The same morning that Ben and Dana remade themselves, amid countless other new hairstyles and clothes, Eli got off his bus and made shallow eye contact with me. I nodded imperceptibly. He wore a pair of my old jeans, a tight, secondhand T-shirt that read THE HONORABLE MAYOR OF FUNKY TOWN, and a pair of my old tennis shoes. His hair was parted down the middle and dried for the first time ever with a blow dryer that we’d bought for him at the flea market in our neighborhood (when we fired it up and leveled it at his forehead, he looked like a comet, all that dead white skin tailing his head). His black-framed glasses had been traded—despite his mother’s protests (“Henry Kissinger doesn’t seem to think they’re embarrassing!”)—for the big, teardrop aviator lenses favored in sunglass form by navy pilots and the immensely cool California Highway Patrol.

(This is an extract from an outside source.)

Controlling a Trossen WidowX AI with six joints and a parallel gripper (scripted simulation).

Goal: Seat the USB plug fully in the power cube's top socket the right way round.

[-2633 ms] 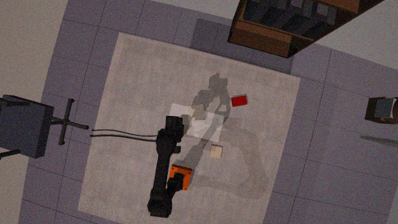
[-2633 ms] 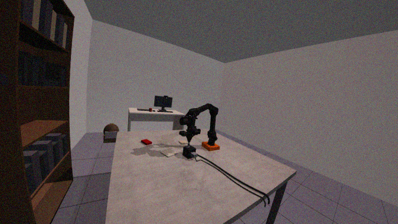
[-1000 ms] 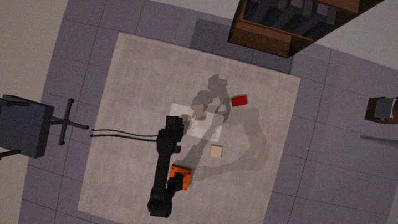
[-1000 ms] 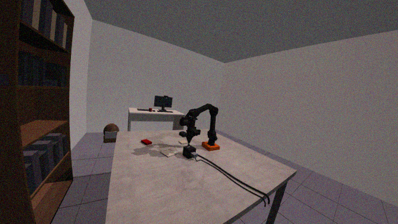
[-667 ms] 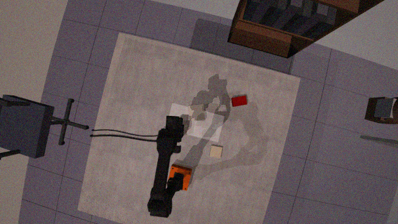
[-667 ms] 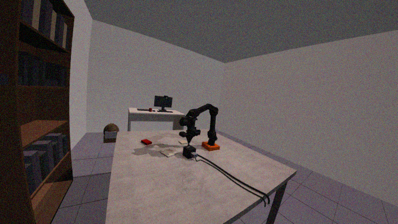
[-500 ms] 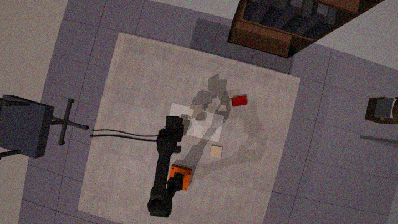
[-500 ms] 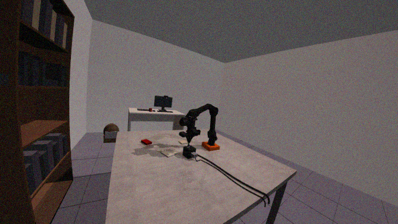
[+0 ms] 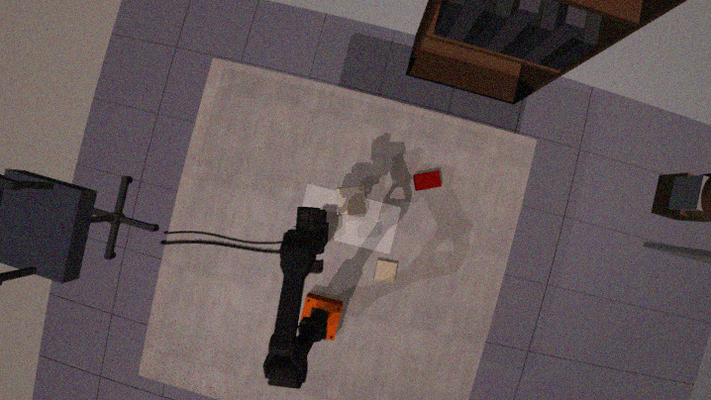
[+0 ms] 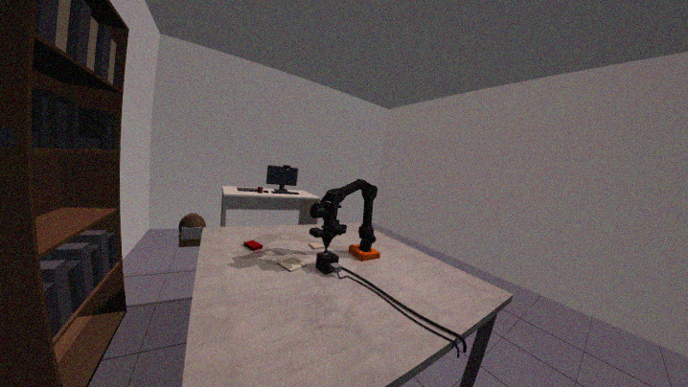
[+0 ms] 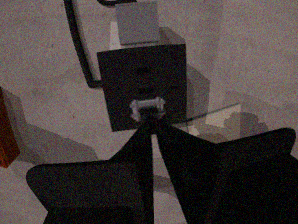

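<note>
Right now my gripper tip is 20 mm above the USB plug. The rest, counted from my gripper tip: red block (330 mm to the right, 280 mm ahead, 100 mm below).
</note>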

He wore an off-white jacket meant to lessen the impact of his dandruff, and about a quart of my father’s English Leather, which had proved the amount necessary to mask his various odors. As a finishing touch, I put a rattail comb in his back pocket, tail up.
He didn’t exactly look good, not yet, and he certainly didn’t look very natural. On him my pants looked stumpy, with their cuffs rolled up, and my expensive Puma tennis shoes pointed in slightly toward each other on his pigeon toes. And while his hair looked better, it was still thin and red and covering a complexion like the surface of the moon. But there was something there, something small and significant, and I think it was this: in one weekend, with one change of clothes and glasses and a small bit of coaching, Eli had managed finally to turn the corner, from one of them to one of us.

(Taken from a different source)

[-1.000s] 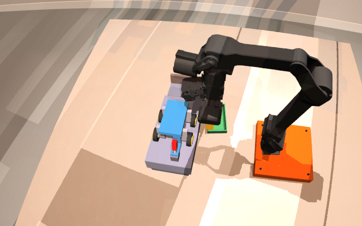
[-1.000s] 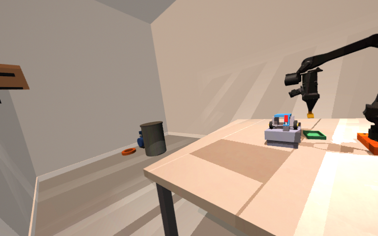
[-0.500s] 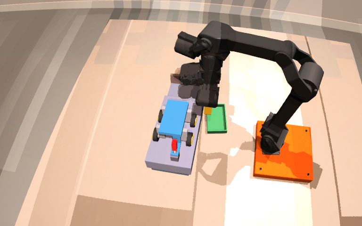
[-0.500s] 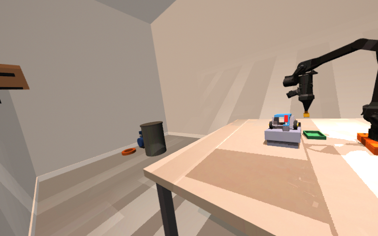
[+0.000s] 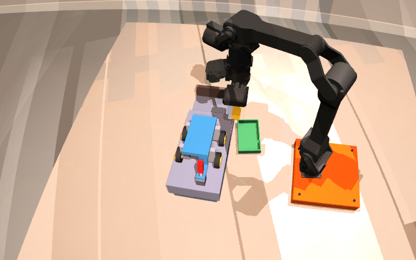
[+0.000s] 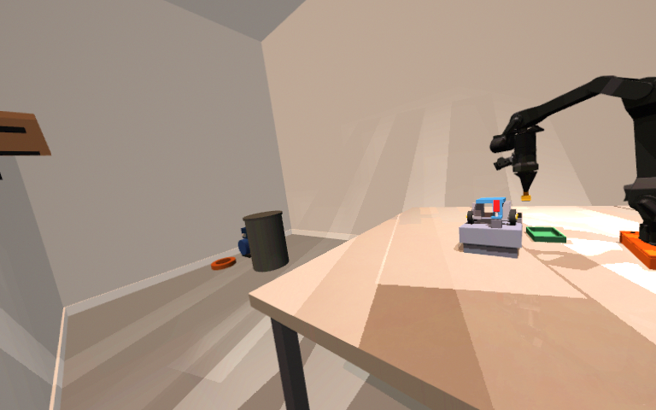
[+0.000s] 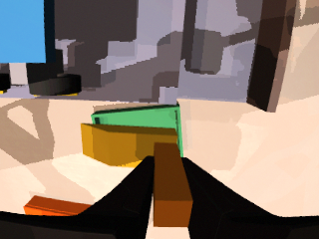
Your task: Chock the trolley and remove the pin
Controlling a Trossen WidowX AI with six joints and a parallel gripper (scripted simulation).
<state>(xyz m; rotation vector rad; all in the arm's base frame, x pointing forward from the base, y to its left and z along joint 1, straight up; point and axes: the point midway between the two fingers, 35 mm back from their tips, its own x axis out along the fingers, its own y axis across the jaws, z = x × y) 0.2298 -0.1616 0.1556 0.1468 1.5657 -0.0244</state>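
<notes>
Now: the red-headed stop pin 90 mm ahead of my gripper tip, 220 mm to the left of it and 30 mm below it. From my gripper tip the other things lie so: blue-topped trolley: 100 mm ahead, 130 mm to the left, 40 mm below; then green tray: 40 mm behind, 40 mm to the left, 160 mm below; then yellow chock: 20 mm to the left, 10 mm below.
</notes>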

But like everything Eli did
, his timing couldn’t have been worse. He chose to leave them when the Special Ed kids were on the verge of being cool, though that didn’t matter to Eli, who could tell condescension from acceptance.
He descended the stairs from his bus and I nodded slightly, as nervous as he was. I moved my shoulders with his every step, mouthing to myself, Good, good, good. “Hey,” he said, without making eye contact with any of us, as I’d coached, and a couple of my teammates nodded in spite of themselves. I said nothing.
He walked the way I’d coached, one hand in his pocket, head back a little, ambling—like the “Keep On Truckin’” guy, I advised—as if he had nowhere to be. Just as I’d instructed in my nonchalance lessons, he chewed gum as he walked and kept his eyes half shut, as if he might fall asleep at any time. Luckily he was well past us when he walked into the flagpole in front of the school.
If Dana Brett’s newfound shelf had shocked the guys in the front of the school, they were totally unimpressed with Eli’s attempt at cool. He walked past us to the school, and it was only Tommy Kane who twisted his face, looked back at Eli and then at me.
“Hey Mason,” he said. “Is Boyle wearing your pants?”
In the split second after he spoke, I did the math, factored out where this would go if I confessed to spending my weekend helping Eli dress and walk and comb his hair.
“What?” I looked back at the door he’d just disappeared behind. “What the fuck you talking about, Kane?”
“Those star-back jeans. I got the same pair but yours have two stars. Boyle looked like he was wearing yours. You guys swapping clothes after PE now?”
The other guys turned. But I was ready for this. A one-eyed boy doesn’t make it through school without knowing how to deflect mockery.
“You know what I think, Tommy,” I said. “I think you’re spending a little too much time staring at dudes’ asses.”